# SLSQP solver scipy with linear subset constraints

I have been trying to solve a least squares problem of the following form:

$$\begin{equation} \min_{\vec{x}} \frac{1}{2} \lVert f(\vec{x}) - f_{\text{target}} \rVert_{2}^2 + \alpha\Big( \frac{1-\rho}{2} \lVert \vec{x} - \vec{x}_{\text{orig}} \rVert_{2}^{2} + \rho \lVert \vec{x} - \vec{x}_{\text{orig}} \rVert_{1} \Big), \end{equation}$$

where $$f$$ is a continuous function $$f: \mathbb{R}^{N} \to \mathbb{R}^{K}$$ and $$\vec{x} \in \mathbb{R}^{N}$$. The first term in the objective function above is hence minimizing the distance between the vector $$f(\vec{x})$$ and a given vector $$f_{\text{target}}$$. The next two terms are regularization terms ($$\lvert \cdot \rvert_{1,2}$$ are the $$L_{1}$$ and $$L_{2}$$ norms respectively) . $$\vec{x}_{\text{orig}}$$ is the starting vector.

I have been able to get a solution in a fairly quick time by using the scipy.optimize function with SLSQP solver. However, the addition of linear constraints seems to not work. The constraints are of the form

\begin{align} l_{1} &\leq \sum_{i \in I_{1}} x_{i} \leq u_{1} \\ l_{2} &\leq \sum_{i \in I_{2}} x_{i} \leq u_{2} \\ &\vdots \\ l_{n} &\leq \sum_{i \in I_{n}} x_{i} \leq u_{n} \\ \end{align}

where $$I_{m}$$ are partitions of $$\{1 \cdots n \}$$. So the constraints are on the sums of the elements of the vector $$\vec{x}$$.

I have attempted to integrate these constraints within the function call optimize through the constraints list.
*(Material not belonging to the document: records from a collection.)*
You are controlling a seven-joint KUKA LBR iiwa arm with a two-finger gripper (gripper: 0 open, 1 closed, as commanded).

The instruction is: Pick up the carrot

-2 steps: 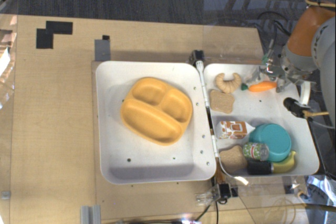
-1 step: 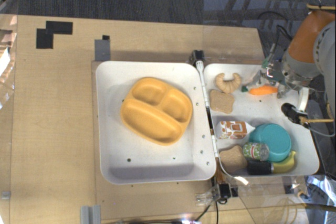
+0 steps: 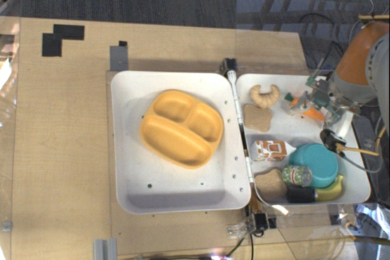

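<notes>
Carrot first: the small orange carrot [image 3: 312, 112] lies near the upper right corner of the right-hand shallow white bin [image 3: 359, 196], and the two-finger gripper [image 3: 320, 100] sits right on top of it, low in the bin, with the grey arm with its orange band [image 3: 356, 64] leaning in from the right edge of the frame. Whether the claw is clenched or released, I cannot tell; orange shows just beside and under the metal, but I would not call it a hold. The approach looks sensible to me: that corner is the least crowded part of the bin, so the wrist can drop without bumping neighbours. Look left and you find a tan croissant-shaped toy [image 3: 264, 95] and a beige slice of bread [image 3: 258, 117], close but apart from the carrot. Lower down things get crowded: a small orange-and-white carton [image 3: 270, 150], a teal bowl [image 3: 317, 164], a clear jar with a green rim [image 3: 297, 176], a yellow banana [image 3: 332, 190] and a dark block [image 3: 300, 194] all jostle together. Over in the left-hand white bin [image 3: 131, 149], a yellow divided plate [image 3: 181, 127] sits alone, tilted across the middle. My call: grasp stage, lift not yet proven.
</notes>
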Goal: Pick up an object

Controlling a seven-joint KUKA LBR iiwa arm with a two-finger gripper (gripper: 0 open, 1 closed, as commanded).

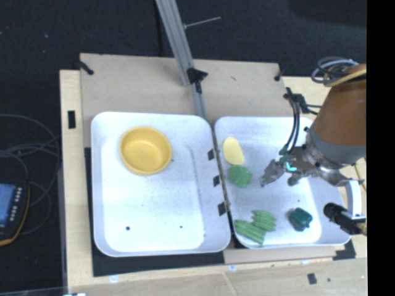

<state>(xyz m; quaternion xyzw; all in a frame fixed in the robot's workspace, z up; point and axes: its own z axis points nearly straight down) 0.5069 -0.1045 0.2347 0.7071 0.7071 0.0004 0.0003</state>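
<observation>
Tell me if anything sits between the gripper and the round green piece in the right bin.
Nothing visible does. The gripper hangs just right of the round green piece, with bare white bin floor between them. The pale yellow piece lies above the green one, off that line, and the ribbed green pieces lie nearer the front wall.

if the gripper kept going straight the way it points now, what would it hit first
The gripper points left, toward the round green object just ahead of it. That likely comes first, though its height above the right bin is unclear.
</observation>
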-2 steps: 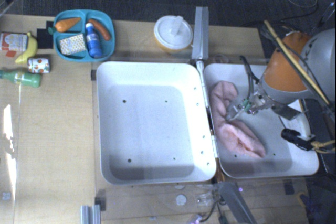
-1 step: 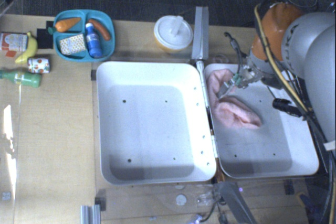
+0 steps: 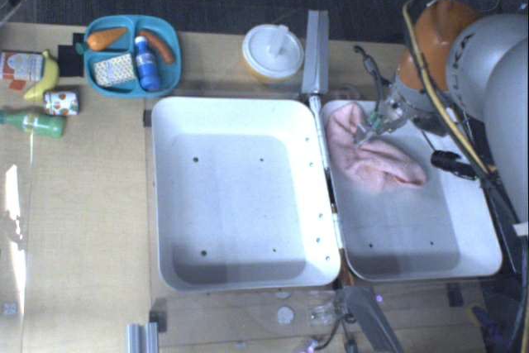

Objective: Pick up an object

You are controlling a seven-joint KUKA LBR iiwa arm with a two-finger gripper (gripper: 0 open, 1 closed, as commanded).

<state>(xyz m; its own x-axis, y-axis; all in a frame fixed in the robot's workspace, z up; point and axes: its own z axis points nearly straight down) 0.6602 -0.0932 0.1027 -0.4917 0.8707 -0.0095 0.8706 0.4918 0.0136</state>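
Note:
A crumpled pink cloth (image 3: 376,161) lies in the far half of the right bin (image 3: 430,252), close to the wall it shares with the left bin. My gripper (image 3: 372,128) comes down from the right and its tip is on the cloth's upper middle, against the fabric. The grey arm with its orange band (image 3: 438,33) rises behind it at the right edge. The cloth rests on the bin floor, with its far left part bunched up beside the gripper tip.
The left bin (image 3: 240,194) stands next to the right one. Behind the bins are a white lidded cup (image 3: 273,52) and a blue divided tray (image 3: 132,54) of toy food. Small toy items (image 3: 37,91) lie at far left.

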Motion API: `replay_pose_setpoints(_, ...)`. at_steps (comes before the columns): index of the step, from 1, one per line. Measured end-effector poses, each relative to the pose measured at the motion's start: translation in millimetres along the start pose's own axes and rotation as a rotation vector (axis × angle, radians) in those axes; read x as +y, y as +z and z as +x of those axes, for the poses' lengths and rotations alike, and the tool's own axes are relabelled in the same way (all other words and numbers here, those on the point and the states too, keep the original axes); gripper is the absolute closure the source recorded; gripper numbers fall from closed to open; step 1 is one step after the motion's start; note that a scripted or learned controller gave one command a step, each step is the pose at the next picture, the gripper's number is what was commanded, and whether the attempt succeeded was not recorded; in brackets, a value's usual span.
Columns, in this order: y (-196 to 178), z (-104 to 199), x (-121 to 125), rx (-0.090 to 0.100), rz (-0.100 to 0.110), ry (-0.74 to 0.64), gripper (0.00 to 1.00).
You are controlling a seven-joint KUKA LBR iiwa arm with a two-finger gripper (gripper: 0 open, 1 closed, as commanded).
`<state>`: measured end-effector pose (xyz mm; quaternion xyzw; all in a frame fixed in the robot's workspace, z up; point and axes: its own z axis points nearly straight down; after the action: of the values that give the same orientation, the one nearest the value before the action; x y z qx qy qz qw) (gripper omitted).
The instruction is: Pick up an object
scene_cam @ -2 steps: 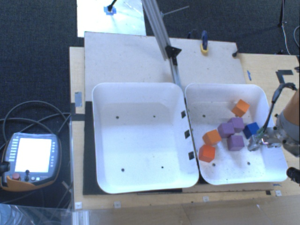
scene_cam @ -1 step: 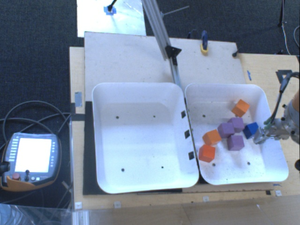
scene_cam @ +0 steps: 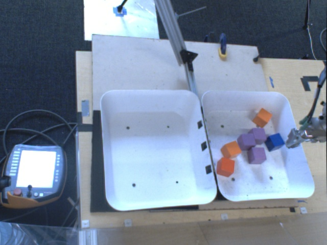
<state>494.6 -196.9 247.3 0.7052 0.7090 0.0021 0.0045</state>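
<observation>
The right bin (scene_cam: 286, 106) holds several small blocks. An orange block (scene_cam: 262, 117) lies toward the back, a second orange one (scene_cam: 231, 149) sits mid-bin, and a red-orange one (scene_cam: 225, 166) is nearest the front. Three purple blocks (scene_cam: 252, 141) cluster in the middle, with a blue block (scene_cam: 274, 142) just to their right. My gripper (scene_cam: 295, 138) comes in at the bin's right rim, just right of the blue block, with nothing visibly held.
The left bin (scene_cam: 110, 137) stands beside the right one. A teach pendant (scene_cam: 33, 175) with its cable lies at the far left. A metal pole (scene_cam: 173, 27) slants across the back board, where a small clamp (scene_cam: 223, 51) sits.
</observation>
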Motion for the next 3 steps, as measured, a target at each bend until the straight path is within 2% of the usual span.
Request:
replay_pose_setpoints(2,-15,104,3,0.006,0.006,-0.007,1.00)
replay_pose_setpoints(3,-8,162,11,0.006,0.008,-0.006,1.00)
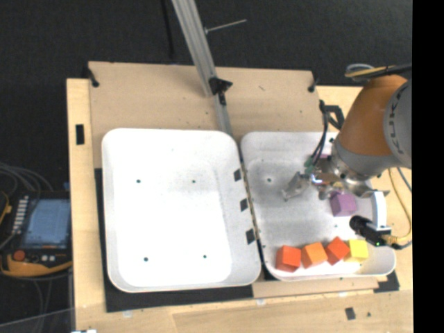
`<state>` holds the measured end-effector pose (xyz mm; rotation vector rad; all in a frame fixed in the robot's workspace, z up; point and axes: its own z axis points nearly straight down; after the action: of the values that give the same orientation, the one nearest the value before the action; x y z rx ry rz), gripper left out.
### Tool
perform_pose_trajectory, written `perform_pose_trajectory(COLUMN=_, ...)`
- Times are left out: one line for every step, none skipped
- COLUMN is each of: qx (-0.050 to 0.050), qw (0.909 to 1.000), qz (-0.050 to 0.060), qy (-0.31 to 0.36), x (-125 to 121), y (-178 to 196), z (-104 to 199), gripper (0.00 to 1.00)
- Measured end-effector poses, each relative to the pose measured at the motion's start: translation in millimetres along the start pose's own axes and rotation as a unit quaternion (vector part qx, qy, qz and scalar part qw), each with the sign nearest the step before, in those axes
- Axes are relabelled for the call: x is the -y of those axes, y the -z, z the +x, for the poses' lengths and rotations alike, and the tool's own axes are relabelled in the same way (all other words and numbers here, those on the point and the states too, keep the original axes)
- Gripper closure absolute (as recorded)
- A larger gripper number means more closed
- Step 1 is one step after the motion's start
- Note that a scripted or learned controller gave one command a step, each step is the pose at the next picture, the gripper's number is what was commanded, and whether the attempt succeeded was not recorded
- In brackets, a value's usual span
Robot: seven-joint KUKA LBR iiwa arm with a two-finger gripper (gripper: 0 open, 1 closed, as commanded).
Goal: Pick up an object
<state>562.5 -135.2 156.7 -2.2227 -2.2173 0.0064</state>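
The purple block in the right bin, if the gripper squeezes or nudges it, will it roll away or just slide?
The purple block looks boxy with flat faces, so it would probably slide, not roll. It seems small and solid, likely light and stiff. It lies apart from the orange blocks, so a nudge shouldn't jam it.

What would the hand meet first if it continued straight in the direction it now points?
Probably the bare white floor of the right bin: the hand points down and left, away from the purple block. Depth is unclear.

A purple block [343,203] sits in my right bin; two orange [288,257] [314,254], one red-orange [337,249] and one yellow block [359,249] line its near wall.
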Motion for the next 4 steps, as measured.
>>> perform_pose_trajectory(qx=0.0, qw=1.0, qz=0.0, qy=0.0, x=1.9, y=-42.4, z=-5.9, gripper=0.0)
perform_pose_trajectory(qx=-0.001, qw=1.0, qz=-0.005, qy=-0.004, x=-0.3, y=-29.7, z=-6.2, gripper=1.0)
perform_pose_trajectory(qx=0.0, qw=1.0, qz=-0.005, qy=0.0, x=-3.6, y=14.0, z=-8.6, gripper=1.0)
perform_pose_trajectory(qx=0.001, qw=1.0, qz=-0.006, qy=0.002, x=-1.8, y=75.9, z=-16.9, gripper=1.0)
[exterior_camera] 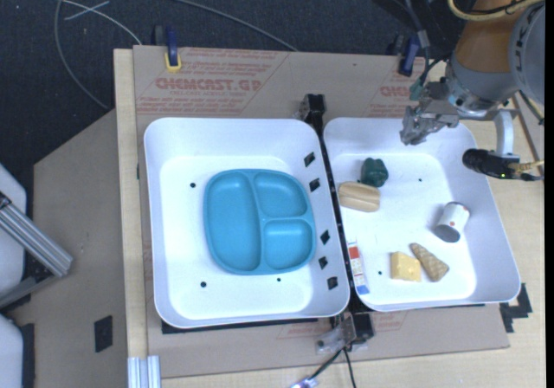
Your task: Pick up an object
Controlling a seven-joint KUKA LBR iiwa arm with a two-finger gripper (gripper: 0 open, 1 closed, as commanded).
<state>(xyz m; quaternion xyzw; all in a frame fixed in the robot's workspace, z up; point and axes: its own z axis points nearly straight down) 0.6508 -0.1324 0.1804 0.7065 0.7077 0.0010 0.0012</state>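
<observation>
The right bin [485,287] holds a dark green lump [374,171], a tan bread-like roll [358,197], a small white cup lying on its side [450,222], a yellow block [404,267], a brown cone-shaped piece [430,261] and a thin red-and-white tube [355,265] along its left wall. My gripper [419,130] hangs over the bin's far edge, up and to the right of the green lump. Nothing shows between its fingers.
In the left bin [164,204] lies a blue three-compartment plate [259,220]. Black clips join the bins along the middle [318,204]. The bins sit on a cardboard sheet [225,74]. Cables run across the dark floor behind.
</observation>
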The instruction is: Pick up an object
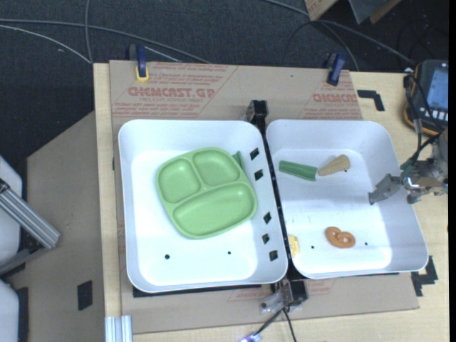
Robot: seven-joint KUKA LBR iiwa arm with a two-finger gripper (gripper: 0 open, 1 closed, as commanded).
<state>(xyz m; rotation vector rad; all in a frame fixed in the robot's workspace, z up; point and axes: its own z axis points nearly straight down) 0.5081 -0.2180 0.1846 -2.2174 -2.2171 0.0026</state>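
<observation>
Objects for picking lie in the right bin (399, 255), a shallow white tray with rounded corners and a smooth, glossy floor. Near its far edge rests a tool with a matte green handle (297, 170) and a tan, wood-coloured head (334, 165), lying roughly parallel to that edge. Towards the near edge sits a small orange-brown pretzel-shaped piece (340, 238), and a tiny yellow bit (293, 245) lies against the left wall. The left bin (135, 191) carries a pale green plastic plate (206, 192) with three moulded compartments, near its centre. At the right bin's right edge hangs the grey metal gripper (385, 189); whether it is open or closed cannot be told, and nothing is seen in it.
</observation>
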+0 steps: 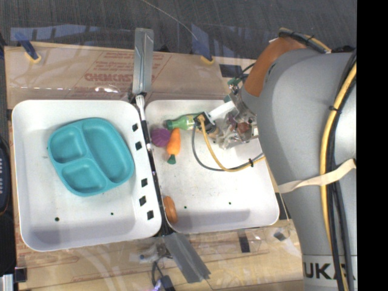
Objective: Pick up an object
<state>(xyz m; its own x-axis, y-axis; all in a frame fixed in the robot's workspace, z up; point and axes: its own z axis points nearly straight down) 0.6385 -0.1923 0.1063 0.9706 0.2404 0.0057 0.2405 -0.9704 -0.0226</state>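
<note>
Hovering over the right bin (242,214), your gripper (233,131) sits near the green toy (180,123); how wide it stands, you cannot tell. The crowding carrot (174,143) and purple toy (159,137) could spoil your grasp.

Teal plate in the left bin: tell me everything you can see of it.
The plate is teal and looks like smooth moulded plastic, a rounded rectangle with a raised rim. Ridges split it into three compartments, one larger and two smaller, and nothing lies in them. It sits flat and right side up on the floor of the left bin, turned at a slant to the walls and clear of them. Nothing else touches it.
</note>
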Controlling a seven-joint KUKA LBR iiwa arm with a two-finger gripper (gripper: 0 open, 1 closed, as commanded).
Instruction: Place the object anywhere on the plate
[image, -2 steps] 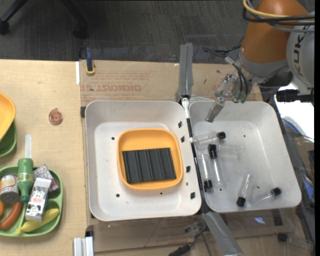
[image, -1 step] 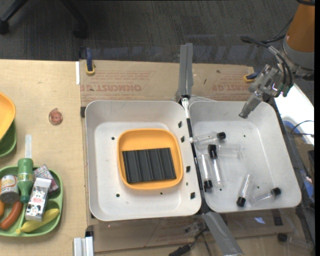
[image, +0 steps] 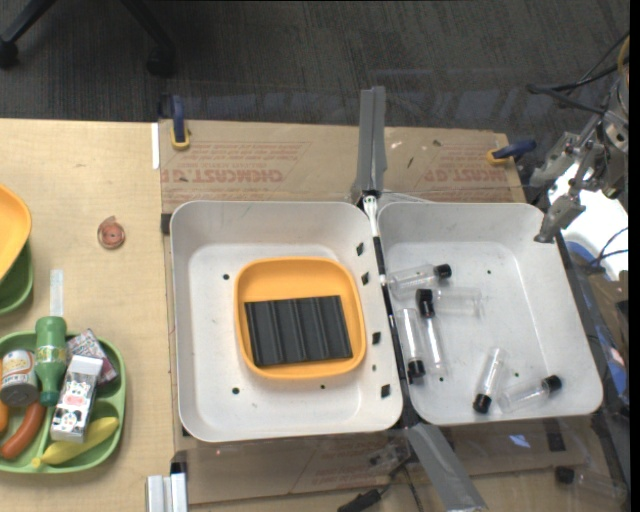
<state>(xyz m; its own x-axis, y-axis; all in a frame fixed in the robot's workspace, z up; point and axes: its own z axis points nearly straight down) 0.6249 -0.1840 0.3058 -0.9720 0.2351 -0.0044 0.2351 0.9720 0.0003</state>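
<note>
Pincer: the pincer (image: 556, 215) is at the upper right, above the far right edge of the right bin (image: 500, 235); I cannot tell how it stands.
Objects: several clear tubes with black caps lie in the right bin. One tube (image: 420, 275) lies near the wall between the bins, a second tube (image: 450, 300) is just below it, and a long tube (image: 412, 345) lies along the same wall. Two more, a slanted tube (image: 487, 382) and a low tube (image: 527, 393), lie near the front edge.
Object to pincer: all tubes lie lower and more to the left than the pincer, well apart from it; nothing is seen held.
Plate: the orange plate (image: 300, 282) sits in the middle of the left bin (image: 200, 300) and carries a dark ribbed block (image: 298, 331).
Tabletop: on the left of the tabletop (image: 80, 170) is a green tray (image: 110, 425) with toy food.
</note>
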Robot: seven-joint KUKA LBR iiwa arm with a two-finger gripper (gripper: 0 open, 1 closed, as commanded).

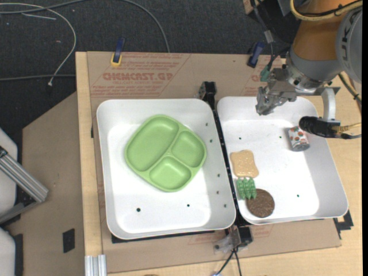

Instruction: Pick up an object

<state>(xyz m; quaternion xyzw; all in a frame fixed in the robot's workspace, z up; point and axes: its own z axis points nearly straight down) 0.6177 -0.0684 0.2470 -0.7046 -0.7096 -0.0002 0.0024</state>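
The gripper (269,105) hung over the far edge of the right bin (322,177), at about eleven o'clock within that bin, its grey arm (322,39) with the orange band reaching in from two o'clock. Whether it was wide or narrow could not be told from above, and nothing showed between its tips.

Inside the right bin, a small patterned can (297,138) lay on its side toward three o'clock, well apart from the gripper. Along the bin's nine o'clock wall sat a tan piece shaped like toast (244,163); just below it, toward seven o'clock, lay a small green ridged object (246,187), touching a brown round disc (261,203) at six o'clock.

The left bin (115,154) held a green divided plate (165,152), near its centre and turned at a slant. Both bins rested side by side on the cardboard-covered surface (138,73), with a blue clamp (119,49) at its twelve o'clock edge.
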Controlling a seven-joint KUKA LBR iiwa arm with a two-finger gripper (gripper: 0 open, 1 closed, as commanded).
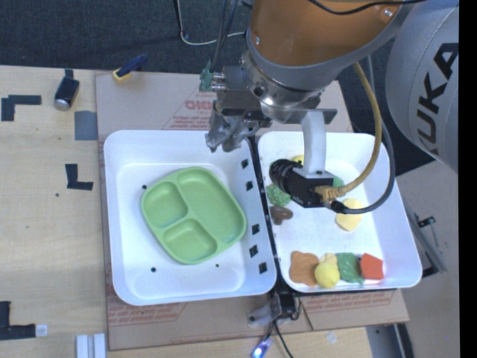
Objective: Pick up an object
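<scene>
The gripper [228, 136] hung just beyond the far right edge of the green three-compartment plate [194, 215]; whether it was open or closed couldn't be told.

Off-task items: pale wooden bench [45, 222] with a brown cardboard sheet [149, 103] under two shallow white plastic bins, left [110, 200] and right [405, 222], touching at frame centre. Upper left: small dark cylinder with a silver end [66, 91], grey square patch [86, 124], black L-shaped tape marks [16, 104], and a yellow-and-blue clip [130, 66] at the cardboard's top corner. Thin black cable [179, 13] loops over the dark backdrop at top.
</scene>
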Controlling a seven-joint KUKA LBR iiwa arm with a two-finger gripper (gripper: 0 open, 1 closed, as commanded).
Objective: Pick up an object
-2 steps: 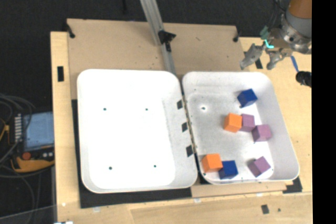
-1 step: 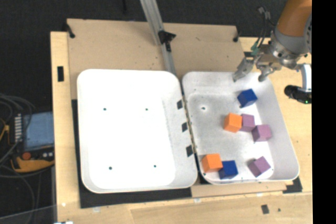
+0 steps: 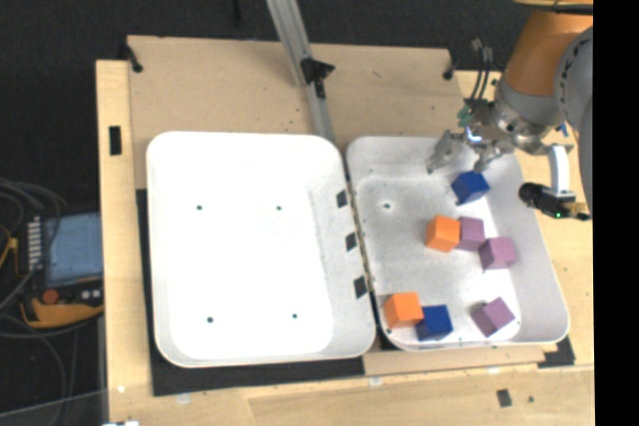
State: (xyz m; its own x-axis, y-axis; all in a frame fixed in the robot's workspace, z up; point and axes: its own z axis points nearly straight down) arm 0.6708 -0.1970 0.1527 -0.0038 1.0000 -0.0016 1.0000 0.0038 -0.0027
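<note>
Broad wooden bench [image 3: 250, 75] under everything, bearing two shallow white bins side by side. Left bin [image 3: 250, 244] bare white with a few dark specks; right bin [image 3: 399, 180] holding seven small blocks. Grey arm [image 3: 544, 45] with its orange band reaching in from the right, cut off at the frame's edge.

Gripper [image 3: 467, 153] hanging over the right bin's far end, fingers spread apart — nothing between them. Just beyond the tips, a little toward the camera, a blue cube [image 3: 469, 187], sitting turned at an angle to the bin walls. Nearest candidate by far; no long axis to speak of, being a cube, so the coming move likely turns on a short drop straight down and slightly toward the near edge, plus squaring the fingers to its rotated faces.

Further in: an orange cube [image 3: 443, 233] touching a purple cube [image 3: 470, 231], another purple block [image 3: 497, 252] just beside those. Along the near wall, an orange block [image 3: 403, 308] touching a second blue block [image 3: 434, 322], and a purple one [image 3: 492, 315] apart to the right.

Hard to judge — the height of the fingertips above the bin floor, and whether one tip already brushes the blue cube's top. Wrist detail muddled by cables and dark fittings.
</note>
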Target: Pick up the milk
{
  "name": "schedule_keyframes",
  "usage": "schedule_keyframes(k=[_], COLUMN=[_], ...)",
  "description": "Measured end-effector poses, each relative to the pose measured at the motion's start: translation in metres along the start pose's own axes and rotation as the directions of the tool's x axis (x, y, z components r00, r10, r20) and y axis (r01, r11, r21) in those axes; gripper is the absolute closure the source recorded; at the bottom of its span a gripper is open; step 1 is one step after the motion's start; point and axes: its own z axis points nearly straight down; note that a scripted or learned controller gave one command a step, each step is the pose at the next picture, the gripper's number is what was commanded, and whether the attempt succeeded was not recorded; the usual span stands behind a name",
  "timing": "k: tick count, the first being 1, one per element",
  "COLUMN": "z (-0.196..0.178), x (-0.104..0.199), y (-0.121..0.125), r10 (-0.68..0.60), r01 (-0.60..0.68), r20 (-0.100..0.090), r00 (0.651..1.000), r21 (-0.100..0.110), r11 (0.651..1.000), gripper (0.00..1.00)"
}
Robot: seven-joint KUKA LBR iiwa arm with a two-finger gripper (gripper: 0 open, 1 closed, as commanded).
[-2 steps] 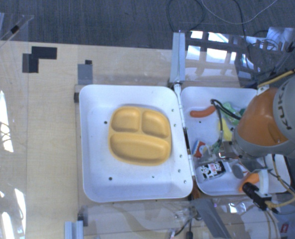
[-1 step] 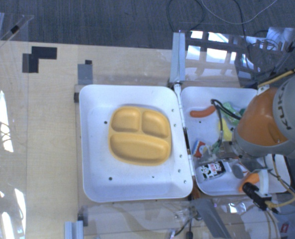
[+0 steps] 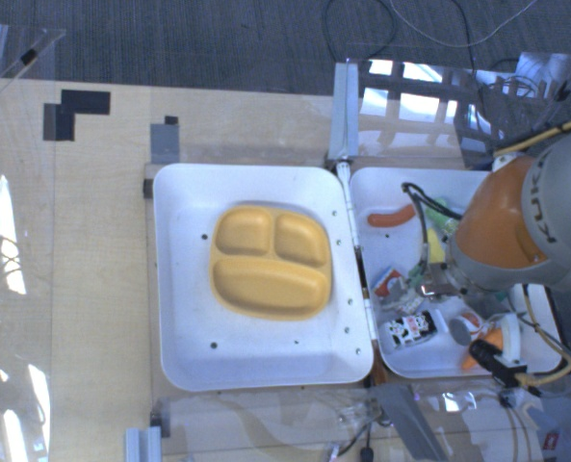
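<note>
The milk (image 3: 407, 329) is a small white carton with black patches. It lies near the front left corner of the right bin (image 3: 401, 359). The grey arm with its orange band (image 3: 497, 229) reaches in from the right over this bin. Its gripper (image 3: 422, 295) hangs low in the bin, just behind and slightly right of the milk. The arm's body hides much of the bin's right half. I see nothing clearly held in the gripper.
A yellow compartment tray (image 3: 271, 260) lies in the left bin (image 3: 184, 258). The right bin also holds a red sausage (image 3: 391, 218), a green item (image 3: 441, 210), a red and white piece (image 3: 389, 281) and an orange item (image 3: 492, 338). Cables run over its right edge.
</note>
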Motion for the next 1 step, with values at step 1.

def fun_upper_constraint(x, indices, ub):
return ub - np.sum(x[indices])

def fun_lower_constraint(x, indices, lb):
return np.sum(x[indices]) - lb

def generate_constraint_dict(indices, ub, lb):
return {"type": "ineq", "fun": fun_upper_constraint, "args": (indices, ub)}, {
"type": "ineq",
"fun": fun_lower_constraint,
"args": (indices, lb),
}



Adding constraints this way causes the optimizer to not find the optimum with the status message Positive directional derivative for linesearch. Hence, I wonder whether there is a way to encode these constraints in a way that is compatible with what the SLSQP solver expects.